WHAT IS REQUIRED
All of the data is to be copied word for word.

MATERIAL PROVIDED
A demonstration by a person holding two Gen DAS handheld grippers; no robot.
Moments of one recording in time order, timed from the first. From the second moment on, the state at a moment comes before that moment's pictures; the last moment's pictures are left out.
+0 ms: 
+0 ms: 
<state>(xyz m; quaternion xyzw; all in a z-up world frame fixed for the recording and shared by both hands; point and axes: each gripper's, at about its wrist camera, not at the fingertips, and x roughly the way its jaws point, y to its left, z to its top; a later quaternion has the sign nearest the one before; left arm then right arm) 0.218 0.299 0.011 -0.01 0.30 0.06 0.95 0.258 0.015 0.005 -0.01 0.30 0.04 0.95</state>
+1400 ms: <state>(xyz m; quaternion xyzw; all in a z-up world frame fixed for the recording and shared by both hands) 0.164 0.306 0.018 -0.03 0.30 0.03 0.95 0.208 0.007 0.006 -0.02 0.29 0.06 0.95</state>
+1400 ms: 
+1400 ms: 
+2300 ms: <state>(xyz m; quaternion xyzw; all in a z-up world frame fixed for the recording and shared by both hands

ANSWER TO THE EXERCISE
A demonstration by a person holding two Gen DAS handheld grippers; no robot.
Moments of one recording in time order, timed from the first. From the second moment on, the state at a moment comes before that moment's pictures; the last moment's pictures are left out.
+0 ms: 
+0 ms: 
<state>(xyz m; quaternion xyzw; all in a z-up world frame fixed for the recording and shared by both hands; point and axes: each gripper's, at about its wrist camera, not at the fingertips, and x roughly the way its jaws point, y to its left, z to its top; a later quaternion has the sign nearest the one before; left arm then right arm) 0.218 0.299 0.011 -0.01 0.30 0.06 0.95 0.258 0.015 0.005 -0.01 0.30 0.04 0.95</state>
+1400 ms: <state>(xyz m; quaternion xyzw; all in a z-up world frame fixed for the recording and shared by both hands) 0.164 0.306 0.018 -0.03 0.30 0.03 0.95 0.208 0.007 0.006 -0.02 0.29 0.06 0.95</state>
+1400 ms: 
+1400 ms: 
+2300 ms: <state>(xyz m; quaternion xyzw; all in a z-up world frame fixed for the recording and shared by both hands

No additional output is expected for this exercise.